A US government proposal would make it easier for the law to break into people's computers. Privacy-rights groups call it KGB tactics.
Written by Maria Seminerio, Contributor

A US Department of Justice proposal to make it easier for police to break into homes and access computers is drawing a furious reaction from civil libertarians and high-tech industry trade groups.

The draft legislation, for which the DOJ hopes to find a sponsor in Congress, is dubbed the Cyberspace Electronic Security Act. The law would make it easier for law enforcement officials to obtain from judges a now-rarely-used authorisation to break into a suspect's home and plant a hidden listening device.

But in this case, the computer equivalent of the "listening device" is the authorisation for investigators to disable data-scrambling encryption programs on PCs. (In order to actually copy data from the computer, police would still need a separate warrant from a judge.) "(The proposal) strikes at the heart of the Bill of Rights," said David Sobel, general counsel for the Electronic Privacy Information Center.

Noting that judges in all federal and state courts combined only issued 50 warrants for so-called "surreptitious physical entries" last year, Sobel said extending such authorisation to cases involving computer files "would make police break-ins far more common than they are now".

The proposal would "basically allow investigators to booby-trap your computer ahead of time" by disabling encryption, he said. The proposal was most likely spurred by the frustration investigators have experienced when finding encrypted data on computers used by suspected drug dealers and other criminals, he added.

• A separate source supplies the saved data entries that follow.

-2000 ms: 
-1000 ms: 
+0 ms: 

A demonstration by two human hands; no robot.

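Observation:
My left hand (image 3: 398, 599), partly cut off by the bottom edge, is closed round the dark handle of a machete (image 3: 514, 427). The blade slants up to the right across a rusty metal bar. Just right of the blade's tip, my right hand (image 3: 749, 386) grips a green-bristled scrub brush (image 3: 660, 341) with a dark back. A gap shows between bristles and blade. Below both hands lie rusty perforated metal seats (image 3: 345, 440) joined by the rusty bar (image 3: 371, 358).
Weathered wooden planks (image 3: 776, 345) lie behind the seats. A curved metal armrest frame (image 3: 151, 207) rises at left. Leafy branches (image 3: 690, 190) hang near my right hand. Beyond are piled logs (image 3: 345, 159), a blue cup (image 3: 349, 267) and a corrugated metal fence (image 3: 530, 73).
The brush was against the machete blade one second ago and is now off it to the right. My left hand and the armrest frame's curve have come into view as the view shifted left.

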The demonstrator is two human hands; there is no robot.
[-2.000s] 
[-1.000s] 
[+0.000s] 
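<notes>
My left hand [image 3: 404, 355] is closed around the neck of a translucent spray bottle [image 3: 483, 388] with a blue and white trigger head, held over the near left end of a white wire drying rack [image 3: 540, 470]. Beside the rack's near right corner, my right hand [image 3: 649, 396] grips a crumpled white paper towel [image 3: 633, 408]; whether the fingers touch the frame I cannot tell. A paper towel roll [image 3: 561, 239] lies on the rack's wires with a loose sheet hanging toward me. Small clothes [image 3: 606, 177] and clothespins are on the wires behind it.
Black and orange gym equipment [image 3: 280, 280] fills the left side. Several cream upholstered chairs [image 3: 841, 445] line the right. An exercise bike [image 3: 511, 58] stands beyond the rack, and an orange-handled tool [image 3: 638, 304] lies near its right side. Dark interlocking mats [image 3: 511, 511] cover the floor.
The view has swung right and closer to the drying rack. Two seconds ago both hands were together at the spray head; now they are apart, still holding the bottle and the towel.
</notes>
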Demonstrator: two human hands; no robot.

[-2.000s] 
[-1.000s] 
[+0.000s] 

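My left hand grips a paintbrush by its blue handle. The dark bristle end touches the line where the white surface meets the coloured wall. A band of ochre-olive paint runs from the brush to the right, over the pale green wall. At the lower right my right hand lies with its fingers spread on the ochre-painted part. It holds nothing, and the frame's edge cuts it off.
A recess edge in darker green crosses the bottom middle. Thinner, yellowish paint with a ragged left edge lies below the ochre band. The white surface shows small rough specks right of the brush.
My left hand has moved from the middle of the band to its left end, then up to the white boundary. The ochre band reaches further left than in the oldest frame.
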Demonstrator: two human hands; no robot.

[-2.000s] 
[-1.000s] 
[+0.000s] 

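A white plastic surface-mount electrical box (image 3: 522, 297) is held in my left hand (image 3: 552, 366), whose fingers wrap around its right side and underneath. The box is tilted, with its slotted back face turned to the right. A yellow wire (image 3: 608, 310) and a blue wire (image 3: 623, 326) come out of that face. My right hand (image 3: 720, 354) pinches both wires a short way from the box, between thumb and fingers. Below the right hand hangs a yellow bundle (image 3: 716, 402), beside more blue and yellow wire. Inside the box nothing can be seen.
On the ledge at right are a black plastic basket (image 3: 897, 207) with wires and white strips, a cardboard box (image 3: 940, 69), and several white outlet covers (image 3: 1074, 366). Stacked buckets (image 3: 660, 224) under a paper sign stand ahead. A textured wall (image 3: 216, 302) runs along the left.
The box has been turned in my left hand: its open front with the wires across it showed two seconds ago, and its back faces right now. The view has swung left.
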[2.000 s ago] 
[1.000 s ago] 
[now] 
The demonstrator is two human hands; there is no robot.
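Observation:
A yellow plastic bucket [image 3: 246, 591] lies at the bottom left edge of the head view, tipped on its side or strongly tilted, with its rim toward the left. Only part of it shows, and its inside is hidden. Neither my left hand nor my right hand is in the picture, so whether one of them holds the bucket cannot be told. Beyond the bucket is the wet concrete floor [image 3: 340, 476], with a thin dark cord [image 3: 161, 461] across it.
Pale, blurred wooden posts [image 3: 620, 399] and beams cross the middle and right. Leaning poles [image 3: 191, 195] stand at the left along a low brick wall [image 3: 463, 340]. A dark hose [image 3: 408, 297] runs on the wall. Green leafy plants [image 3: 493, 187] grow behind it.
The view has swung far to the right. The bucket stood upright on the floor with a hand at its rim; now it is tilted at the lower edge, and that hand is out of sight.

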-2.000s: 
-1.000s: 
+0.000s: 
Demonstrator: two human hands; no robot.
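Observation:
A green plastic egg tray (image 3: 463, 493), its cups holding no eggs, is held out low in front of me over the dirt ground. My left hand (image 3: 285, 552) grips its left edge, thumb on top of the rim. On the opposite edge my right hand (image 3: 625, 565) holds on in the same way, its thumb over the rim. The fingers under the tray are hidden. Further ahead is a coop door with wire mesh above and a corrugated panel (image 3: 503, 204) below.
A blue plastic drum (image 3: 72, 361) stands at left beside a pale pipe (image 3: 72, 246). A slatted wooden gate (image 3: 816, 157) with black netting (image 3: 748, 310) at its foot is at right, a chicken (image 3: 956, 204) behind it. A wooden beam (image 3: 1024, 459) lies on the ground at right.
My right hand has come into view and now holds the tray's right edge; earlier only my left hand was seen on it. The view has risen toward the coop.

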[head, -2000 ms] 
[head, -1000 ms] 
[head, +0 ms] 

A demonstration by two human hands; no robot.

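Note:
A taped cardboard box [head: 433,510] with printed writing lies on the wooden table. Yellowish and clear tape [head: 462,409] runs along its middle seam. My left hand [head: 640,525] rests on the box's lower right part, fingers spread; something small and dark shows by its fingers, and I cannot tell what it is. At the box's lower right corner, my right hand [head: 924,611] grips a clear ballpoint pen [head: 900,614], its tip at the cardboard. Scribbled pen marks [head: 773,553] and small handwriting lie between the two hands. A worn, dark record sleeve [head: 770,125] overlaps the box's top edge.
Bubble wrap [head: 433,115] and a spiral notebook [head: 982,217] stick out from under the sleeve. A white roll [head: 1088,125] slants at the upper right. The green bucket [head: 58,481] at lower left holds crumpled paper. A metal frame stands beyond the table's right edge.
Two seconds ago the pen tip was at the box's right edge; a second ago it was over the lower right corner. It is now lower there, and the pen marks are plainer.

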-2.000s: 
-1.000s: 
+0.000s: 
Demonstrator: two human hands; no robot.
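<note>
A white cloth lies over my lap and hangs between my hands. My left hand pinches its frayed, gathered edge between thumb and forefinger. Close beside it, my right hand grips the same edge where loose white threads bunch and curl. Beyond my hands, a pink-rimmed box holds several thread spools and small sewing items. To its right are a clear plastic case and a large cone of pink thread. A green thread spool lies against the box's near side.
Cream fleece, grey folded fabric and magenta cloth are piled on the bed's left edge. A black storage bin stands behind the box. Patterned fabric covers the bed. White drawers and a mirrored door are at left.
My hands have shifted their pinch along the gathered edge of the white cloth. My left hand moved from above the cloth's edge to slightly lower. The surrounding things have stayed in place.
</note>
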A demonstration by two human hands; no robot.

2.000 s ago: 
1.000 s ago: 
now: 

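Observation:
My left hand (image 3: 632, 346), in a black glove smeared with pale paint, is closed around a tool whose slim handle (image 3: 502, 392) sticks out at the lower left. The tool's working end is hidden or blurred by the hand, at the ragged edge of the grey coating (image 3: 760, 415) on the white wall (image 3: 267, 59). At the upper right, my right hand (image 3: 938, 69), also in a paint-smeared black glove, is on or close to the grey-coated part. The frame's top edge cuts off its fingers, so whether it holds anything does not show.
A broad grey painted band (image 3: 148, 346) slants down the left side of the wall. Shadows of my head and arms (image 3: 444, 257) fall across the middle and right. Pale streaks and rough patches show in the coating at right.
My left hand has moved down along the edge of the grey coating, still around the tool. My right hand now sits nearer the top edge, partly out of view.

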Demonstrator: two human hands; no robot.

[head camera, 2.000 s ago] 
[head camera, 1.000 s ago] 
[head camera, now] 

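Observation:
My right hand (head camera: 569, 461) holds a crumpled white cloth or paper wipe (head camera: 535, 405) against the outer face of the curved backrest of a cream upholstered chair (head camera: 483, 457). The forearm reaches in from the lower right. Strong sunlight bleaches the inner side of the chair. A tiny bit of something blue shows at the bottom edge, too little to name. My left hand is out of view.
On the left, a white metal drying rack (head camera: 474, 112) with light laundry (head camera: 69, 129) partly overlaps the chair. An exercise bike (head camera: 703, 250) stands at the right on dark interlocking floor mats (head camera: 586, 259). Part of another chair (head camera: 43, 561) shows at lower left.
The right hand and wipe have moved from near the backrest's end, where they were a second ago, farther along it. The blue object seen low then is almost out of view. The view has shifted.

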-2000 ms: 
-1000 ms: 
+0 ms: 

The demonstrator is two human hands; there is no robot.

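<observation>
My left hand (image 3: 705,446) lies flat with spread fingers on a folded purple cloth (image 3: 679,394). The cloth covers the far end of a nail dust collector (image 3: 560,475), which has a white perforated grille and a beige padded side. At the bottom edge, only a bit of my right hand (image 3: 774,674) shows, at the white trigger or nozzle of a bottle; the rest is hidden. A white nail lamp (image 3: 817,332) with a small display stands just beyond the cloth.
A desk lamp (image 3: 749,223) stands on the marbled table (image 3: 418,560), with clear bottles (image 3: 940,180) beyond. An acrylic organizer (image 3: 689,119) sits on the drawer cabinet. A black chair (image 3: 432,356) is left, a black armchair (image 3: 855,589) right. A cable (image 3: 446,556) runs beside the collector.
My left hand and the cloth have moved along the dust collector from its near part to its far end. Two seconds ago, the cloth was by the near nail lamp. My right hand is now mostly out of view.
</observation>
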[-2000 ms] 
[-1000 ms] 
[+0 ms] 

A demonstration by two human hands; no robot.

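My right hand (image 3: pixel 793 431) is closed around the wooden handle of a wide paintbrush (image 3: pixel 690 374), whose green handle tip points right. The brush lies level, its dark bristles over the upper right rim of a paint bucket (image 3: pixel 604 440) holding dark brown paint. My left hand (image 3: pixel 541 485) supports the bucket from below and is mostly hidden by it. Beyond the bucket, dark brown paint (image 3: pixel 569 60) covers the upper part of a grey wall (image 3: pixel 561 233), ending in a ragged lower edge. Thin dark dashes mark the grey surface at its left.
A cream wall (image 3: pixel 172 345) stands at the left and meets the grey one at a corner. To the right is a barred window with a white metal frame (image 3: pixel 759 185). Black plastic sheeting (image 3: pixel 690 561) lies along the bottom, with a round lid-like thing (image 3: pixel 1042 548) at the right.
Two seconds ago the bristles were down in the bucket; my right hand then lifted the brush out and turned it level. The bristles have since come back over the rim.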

DOJ officials did not respond to requests for interviews Friday. But in a letter to House Speaker Dennis Hastert, acting assistant attorney general Jon Jennings said the new law would aid investigators when information needs to be deciphered "in a timely manner". "While under existing law, law enforcement is provided with different means to collect evidence of illegal activity, these means are rendered wholly insufficient when encryption is used," wrote Jennings in the letter.

"In the context of law enforcement operations, stopping a terrorist attack or seeking to recover a kidnapped child, time is of the essence and may mean the difference between success and catastrophic failure. While existing means of obtaining evidence would remain applicable in a fully-encrypted world, the failure to provide law enforcement with the necessary ability to obtain the plain-text version of the evidence makes existing authorities useless," he wrote.

Noting that the proposal would need to find a sponsor in Congress and then be passed into law before it could take effect, EPIC's Sobel said it could encounter resistance by lawmakers. "I think people in Congress are going to go ballistic over this, particularly since it's coming right on the heels of the FIDNET" controversy, he said. FIDNET -- the controversial proposal to monitor government and some private networks for hacking activity -- came to light earlier this summer and remains in limbo.

Barry Steinhardt, president of the American Civil Liberties Union, said that the Federal Bureau of Investigation has often misused its powers in the past, and could do so again under the DOJ proposal. "There's every reason to believe they're not just going to look at the Mob using the powers sought under the proposal," Steinhardt said. "They'll use this power to interfere with protected speech."

Also condemning the plan were the Computer and Communications Industry Association, the Center for Democracy and Technology, and Americans for Computer Privacy.

The plan is "an unprecedented attempt by the Clinton administration to impose 'big brother' monitoring powers over American citizens", ACP officials said in a statement. "The fact is that current laws provide law enforcement broad powers to obtain information." "This is another attempt by law enforcement to do an end-run (around encryption)," said Ed Black, president of the CCIA. "It offers a real temptation for investigators to overreach and overextend" the current limits on searches and seizures, he said.

"Anybody's vulnerable," Black added. "(This) resembles something the KGB would propose."